__Materials provided__
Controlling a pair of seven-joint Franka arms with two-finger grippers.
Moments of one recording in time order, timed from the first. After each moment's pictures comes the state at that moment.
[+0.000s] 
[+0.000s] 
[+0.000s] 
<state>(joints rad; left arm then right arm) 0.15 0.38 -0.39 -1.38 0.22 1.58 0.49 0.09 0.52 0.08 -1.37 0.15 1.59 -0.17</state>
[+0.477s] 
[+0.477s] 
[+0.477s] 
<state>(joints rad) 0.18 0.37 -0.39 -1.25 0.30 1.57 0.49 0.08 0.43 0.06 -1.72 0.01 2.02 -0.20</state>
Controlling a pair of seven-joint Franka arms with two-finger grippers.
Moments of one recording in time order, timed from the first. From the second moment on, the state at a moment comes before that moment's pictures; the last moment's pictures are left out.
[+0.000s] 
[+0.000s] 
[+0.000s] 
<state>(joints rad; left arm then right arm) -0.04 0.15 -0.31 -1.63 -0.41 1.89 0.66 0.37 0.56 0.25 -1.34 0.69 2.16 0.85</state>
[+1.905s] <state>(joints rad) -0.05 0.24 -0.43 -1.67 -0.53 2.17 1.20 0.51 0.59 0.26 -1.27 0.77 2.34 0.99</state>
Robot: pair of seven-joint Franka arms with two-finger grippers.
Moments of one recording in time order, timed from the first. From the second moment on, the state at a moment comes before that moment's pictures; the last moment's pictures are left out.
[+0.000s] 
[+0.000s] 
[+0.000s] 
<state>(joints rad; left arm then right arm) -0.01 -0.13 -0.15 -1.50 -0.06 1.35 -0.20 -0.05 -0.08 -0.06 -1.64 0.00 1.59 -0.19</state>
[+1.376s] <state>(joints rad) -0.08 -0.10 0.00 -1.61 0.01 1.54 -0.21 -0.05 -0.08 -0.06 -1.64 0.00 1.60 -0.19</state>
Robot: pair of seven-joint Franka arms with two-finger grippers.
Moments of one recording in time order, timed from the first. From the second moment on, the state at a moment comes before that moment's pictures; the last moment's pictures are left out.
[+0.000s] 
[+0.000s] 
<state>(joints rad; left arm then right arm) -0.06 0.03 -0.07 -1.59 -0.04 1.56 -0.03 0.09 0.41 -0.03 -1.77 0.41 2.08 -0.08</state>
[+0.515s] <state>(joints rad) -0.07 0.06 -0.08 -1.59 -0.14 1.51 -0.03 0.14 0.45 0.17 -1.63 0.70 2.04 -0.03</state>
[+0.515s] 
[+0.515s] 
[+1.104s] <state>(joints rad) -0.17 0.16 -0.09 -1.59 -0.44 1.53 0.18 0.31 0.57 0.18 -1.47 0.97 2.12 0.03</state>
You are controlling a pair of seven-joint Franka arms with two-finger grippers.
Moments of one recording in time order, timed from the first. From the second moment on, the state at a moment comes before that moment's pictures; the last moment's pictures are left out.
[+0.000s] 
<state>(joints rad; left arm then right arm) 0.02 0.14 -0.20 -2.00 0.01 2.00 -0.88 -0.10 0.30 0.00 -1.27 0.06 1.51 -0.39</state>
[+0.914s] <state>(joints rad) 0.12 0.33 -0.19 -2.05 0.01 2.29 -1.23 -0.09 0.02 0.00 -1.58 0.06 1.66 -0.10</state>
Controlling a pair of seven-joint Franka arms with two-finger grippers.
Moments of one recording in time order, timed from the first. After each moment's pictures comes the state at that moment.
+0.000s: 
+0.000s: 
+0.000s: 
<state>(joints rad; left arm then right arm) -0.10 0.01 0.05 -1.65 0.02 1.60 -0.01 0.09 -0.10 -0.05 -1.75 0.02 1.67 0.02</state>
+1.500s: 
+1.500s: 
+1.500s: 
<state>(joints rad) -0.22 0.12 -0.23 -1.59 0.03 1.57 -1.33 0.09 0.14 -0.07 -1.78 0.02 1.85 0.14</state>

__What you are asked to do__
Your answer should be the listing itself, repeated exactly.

__Answer space__
Controlling a pair of seven-joint Franka arms with two-finger grippers.
Moments of one recording in time order, timed from the first. After each moment's pictures comes the state at that moment.
[+0.000s] 
[+0.000s] 
[+0.000s] 
<state>(joints rad; left arm then right arm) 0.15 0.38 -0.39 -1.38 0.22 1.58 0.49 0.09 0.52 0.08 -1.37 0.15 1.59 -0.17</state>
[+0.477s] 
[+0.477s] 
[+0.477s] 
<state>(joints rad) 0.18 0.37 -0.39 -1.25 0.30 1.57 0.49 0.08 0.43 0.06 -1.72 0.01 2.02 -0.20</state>
Controlling a pair of seven-joint Franka arms with two-finger grippers.
Moments of one recording in time order, timed from the first. From the second moment on, the state at a moment comes before that moment's pictures; the last moment's pictures are left out.
[+0.000s] 
[+0.000s] 
[+0.000s] 
<state>(joints rad; left arm then right arm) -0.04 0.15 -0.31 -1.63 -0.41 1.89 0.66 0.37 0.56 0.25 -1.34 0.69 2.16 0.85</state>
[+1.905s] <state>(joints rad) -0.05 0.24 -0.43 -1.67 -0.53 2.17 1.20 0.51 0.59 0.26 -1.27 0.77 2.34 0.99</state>
Robot: pair of seven-joint Franka arms with two-finger grippers.
Moments of one recording in time order, timed from the first. From the second moment on, the state at a moment comes before that moment's pictures; the last moment's pictures are left out.
[+0.000s] 
[+0.000s] 
[+0.000s] 
<state>(joints rad; left arm then right arm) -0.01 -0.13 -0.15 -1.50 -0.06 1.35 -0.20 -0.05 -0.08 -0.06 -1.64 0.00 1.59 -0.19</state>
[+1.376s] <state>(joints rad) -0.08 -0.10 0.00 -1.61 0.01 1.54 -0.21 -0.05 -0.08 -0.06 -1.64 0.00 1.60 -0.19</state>
Robot: pair of seven-joint Franka arms with two-finger grippers.
Moments of one recording in time order, timed from the first. From the second moment on, the state at a moment comes before that moment's pictures; the last moment's pictures are left out.
[+0.000s] 
[+0.000s] 
<state>(joints rad; left arm then right arm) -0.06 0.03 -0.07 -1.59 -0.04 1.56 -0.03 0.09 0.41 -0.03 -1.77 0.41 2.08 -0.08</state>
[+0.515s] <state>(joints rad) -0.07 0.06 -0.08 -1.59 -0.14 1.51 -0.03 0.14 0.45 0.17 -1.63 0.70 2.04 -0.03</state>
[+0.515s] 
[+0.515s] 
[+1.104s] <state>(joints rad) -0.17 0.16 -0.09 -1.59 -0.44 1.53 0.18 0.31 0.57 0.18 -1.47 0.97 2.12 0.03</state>
You are controlling a pair of seven-joint Franka arms with two-finger grippers.
Moments of one recording in time order, timed from the first. From the second moment on, the state at a moment comes before that moment's pictures; the last moment's pictures are left out.
[+0.000s] 
<state>(joints rad; left arm then right arm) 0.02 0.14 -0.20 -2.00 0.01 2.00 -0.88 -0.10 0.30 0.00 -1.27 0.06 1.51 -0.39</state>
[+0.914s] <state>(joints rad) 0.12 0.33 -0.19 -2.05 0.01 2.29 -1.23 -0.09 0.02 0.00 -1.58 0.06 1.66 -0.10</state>
Controlling a pair of seven-joint Franka arms with two-finger grippers.
Moments of one recording in time order, timed from the first. After each moment's pictures comes the state at that moment.
+0.000s: 
+0.000s: 
+0.000s: 
<state>(joints rad; left arm then right arm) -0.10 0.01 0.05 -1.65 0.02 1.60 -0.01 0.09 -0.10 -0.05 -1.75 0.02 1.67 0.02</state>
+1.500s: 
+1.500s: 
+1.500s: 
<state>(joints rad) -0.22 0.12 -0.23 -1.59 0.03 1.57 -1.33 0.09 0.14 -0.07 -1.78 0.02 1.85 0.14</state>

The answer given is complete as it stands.